Entries shown >>
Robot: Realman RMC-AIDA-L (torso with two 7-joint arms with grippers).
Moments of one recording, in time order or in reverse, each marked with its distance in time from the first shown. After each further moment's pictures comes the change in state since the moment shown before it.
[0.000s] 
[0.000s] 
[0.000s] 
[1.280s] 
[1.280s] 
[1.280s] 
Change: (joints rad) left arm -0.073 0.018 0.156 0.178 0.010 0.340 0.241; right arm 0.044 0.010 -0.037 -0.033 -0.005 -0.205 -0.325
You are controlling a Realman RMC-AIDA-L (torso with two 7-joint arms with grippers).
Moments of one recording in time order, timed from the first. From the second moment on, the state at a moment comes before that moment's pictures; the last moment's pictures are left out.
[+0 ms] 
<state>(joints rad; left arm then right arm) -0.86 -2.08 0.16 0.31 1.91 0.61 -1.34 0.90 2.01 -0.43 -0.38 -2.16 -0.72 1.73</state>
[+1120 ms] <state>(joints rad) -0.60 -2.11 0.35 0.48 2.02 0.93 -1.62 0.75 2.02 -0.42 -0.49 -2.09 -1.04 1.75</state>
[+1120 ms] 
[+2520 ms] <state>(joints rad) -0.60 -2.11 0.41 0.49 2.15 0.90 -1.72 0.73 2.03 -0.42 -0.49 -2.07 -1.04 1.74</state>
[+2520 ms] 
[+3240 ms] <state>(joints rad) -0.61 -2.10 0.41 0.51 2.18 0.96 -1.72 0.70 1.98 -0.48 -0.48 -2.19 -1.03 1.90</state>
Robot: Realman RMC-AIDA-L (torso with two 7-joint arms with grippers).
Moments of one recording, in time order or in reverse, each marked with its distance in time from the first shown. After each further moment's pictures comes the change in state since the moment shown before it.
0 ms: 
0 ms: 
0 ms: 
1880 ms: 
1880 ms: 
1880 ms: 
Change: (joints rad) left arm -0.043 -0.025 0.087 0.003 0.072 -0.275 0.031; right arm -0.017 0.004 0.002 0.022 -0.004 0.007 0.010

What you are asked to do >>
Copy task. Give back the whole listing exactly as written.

Solution for this task >>
Robot: Realman RMC-AIDA-L (torso with two 7-joint arms with grippers).
Moments of one recording, in time order or in reverse, each marked with its distance in time from the first shown. After each further moment's pictures comes the change in state since the moment shown before it.
[0.000s] 
[0.000s] 
[0.000s] 
[1.280s] 
[1.280s] 
[1.280s] 
Change: (joints rad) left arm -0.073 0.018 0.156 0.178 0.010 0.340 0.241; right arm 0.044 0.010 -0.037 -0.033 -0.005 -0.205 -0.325
You are controlling a Realman RMC-AIDA-L (torso with two 7-joint arms with grippers).
Moments of one recording in time order, timed from the first. From the second moment on, the state at a moment comes before that moment's pictures; the last moment's pictures are left out.
[+0 ms] 
<state>(joints rad; left arm then right arm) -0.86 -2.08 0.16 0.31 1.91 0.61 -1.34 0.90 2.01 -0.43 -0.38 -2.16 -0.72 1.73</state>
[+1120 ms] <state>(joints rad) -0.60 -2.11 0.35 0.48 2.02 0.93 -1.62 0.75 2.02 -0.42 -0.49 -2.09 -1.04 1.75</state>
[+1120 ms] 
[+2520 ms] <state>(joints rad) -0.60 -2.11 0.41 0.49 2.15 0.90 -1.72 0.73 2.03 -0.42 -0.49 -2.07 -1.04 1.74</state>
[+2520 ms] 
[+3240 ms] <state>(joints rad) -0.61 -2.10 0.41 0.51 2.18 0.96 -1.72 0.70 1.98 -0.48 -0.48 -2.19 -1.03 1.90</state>
Robot: Realman RMC-AIDA-L (torso with two 7-joint arms with grippers).
Moments of one recording, in time order or in reverse, each marked with its distance in time from the first shown. After each further moment's pictures comes the change in state since the moment shown before it.
0 ms: 
0 ms: 
0 ms: 
1880 ms: 
1880 ms: 
1880 ms: 
Change: (joints rad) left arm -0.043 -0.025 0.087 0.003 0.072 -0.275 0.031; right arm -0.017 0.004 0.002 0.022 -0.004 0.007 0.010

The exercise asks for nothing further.